Material to process =
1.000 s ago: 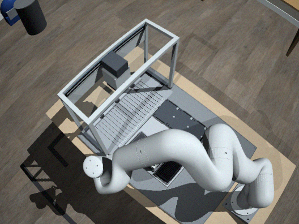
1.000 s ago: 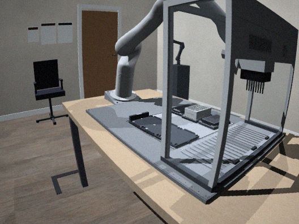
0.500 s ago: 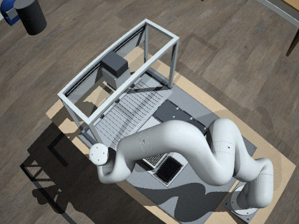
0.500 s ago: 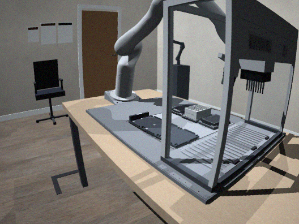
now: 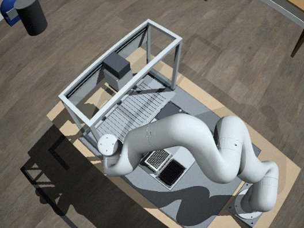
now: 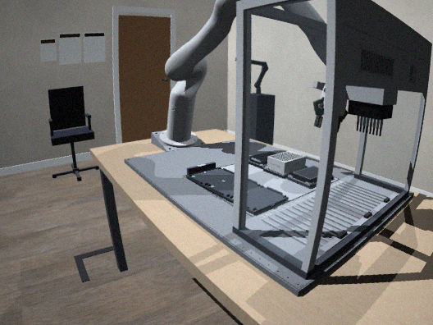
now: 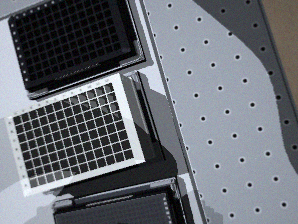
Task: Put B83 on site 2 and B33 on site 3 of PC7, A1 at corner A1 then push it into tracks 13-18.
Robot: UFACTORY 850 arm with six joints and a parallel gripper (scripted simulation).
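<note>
Right now the nest S3 is 30 mm ahead of my hand, 110 mm to the right of it and 160 mm below it. From my hand the other things lie so: plate carrier PC7: 50 mm behind, 380 mm to the right, 150 mm below; nest S2: 80 mm behind, 120 mm to the right, 160 mm below; black plate B38: 190 mm behind, 120 mm to the right, 150 mm below.
</note>
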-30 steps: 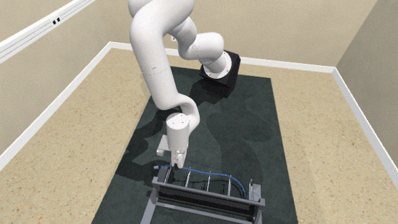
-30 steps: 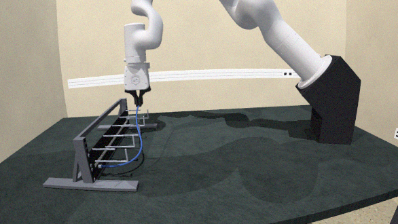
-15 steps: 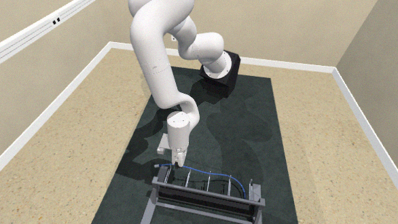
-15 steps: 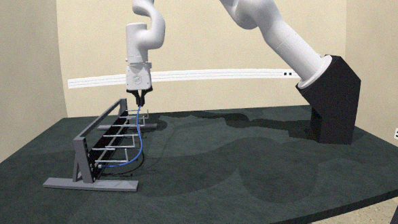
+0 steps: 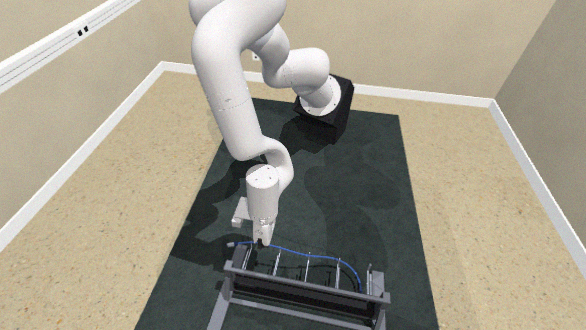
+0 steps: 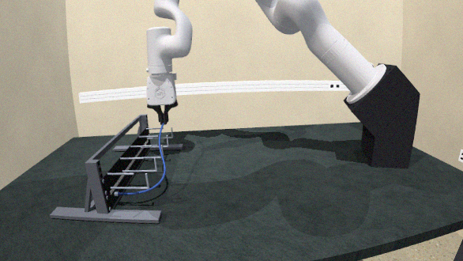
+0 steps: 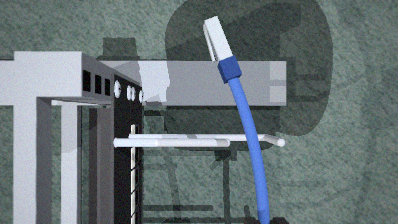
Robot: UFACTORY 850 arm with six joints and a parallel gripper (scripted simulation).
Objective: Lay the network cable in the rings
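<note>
Right now my hand is 20 mm past the white plug, 100 mm to the left of it and 20 mm above it. Also, from my hand: grey patch-panel rack: 150 mm ahead, 100 mm to the left, 80 mm below.
</note>
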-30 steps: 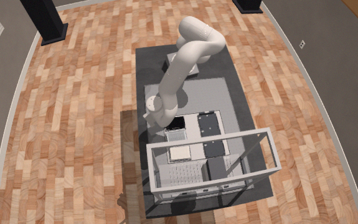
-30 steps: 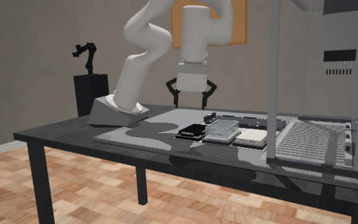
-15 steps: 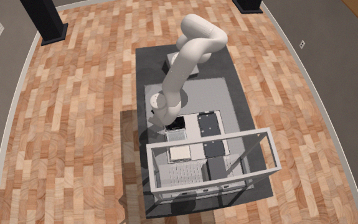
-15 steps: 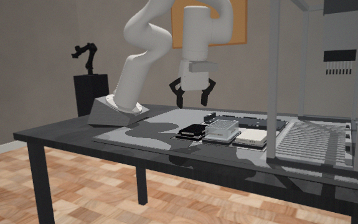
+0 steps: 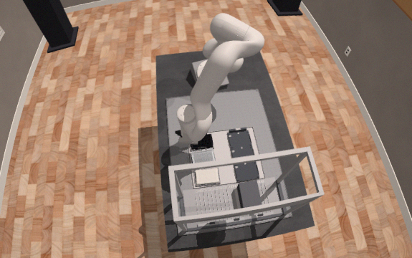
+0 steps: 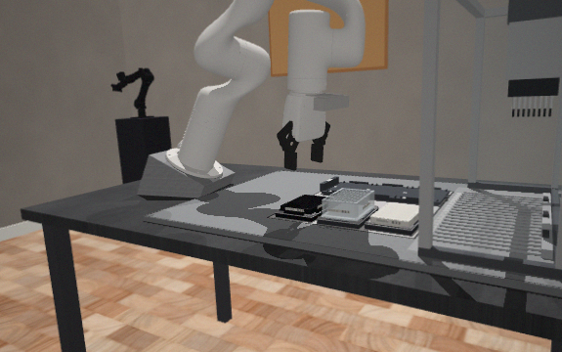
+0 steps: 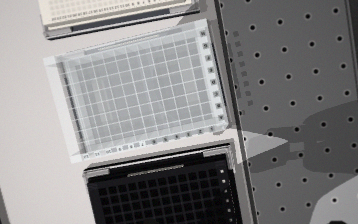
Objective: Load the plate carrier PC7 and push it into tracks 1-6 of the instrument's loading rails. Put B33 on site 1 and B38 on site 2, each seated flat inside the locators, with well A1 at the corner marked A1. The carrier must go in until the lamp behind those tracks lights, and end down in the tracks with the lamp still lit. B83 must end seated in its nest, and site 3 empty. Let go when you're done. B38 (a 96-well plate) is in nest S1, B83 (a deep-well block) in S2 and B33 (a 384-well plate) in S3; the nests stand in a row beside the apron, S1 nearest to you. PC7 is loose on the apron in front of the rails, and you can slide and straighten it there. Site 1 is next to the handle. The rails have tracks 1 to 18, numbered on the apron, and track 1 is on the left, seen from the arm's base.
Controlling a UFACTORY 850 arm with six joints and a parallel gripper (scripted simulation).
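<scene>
Right now my hand is 2 cm past the black 96-well plate B38, 6 cm to the right of it and 12 cm above it. From my hand the other things lie so: nest S1: 2 cm behind, 6 cm to the left, 13 cm below; then frame post: 28 cm ahead, 12 cm to the right, 11 cm above; then nest S3: 20 cm ahead, 4 cm to the left, 13 cm below.
</scene>
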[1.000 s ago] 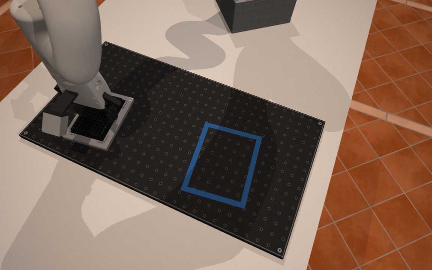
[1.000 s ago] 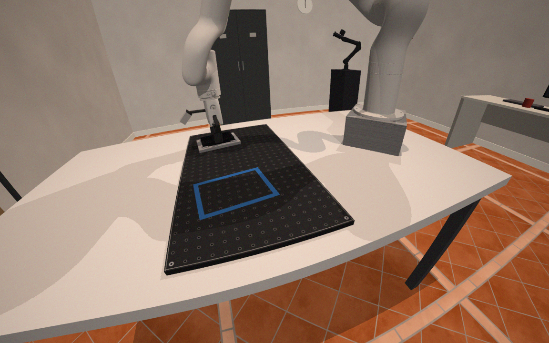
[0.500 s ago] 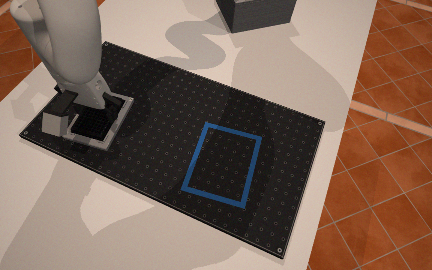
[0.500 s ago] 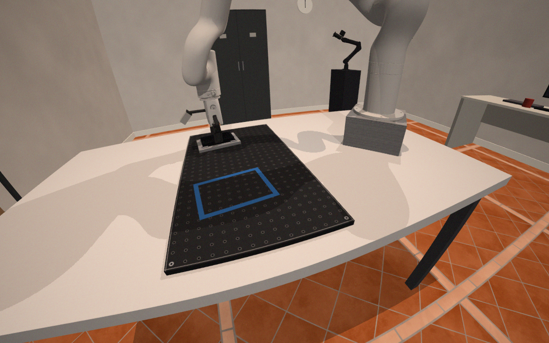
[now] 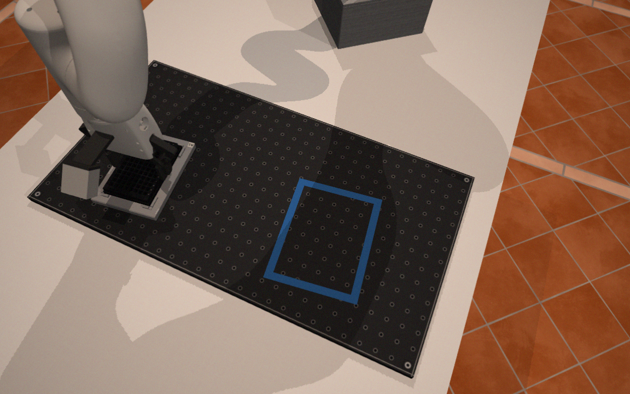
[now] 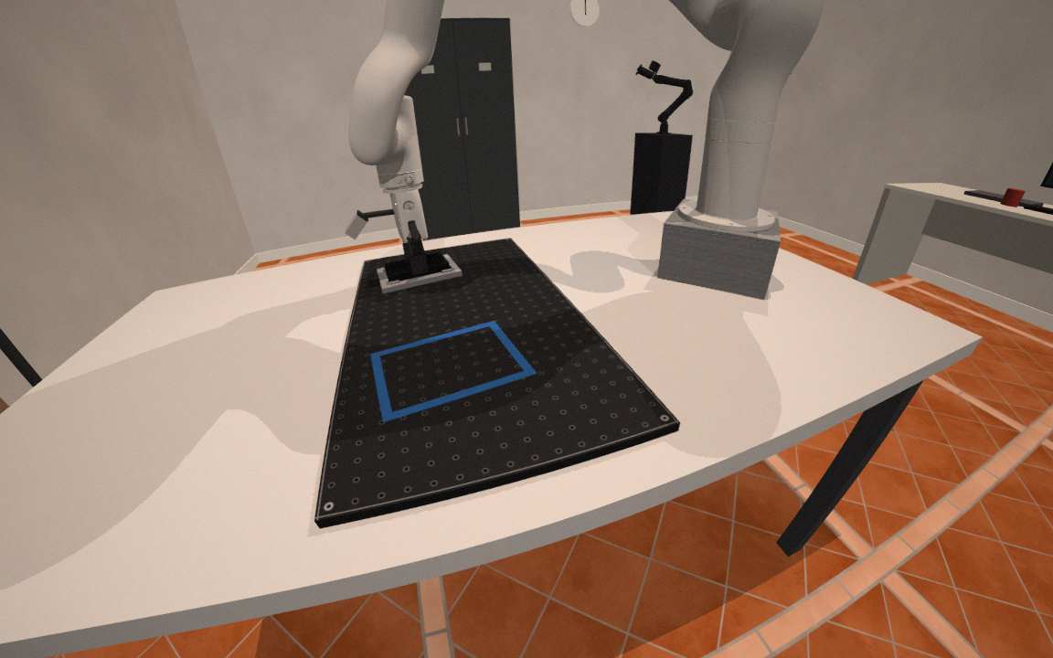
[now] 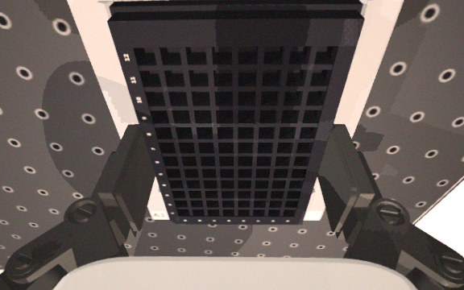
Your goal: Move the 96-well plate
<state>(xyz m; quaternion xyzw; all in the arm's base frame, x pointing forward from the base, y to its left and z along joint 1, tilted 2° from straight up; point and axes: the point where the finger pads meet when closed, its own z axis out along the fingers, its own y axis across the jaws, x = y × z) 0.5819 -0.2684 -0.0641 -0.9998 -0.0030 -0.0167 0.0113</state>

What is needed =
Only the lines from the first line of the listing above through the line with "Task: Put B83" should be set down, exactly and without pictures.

Answer =
1.000 s ago: 
1.000 s ago: 
0.500 s ago: 
0.500 s ago: 
now: 
now: 
now: 
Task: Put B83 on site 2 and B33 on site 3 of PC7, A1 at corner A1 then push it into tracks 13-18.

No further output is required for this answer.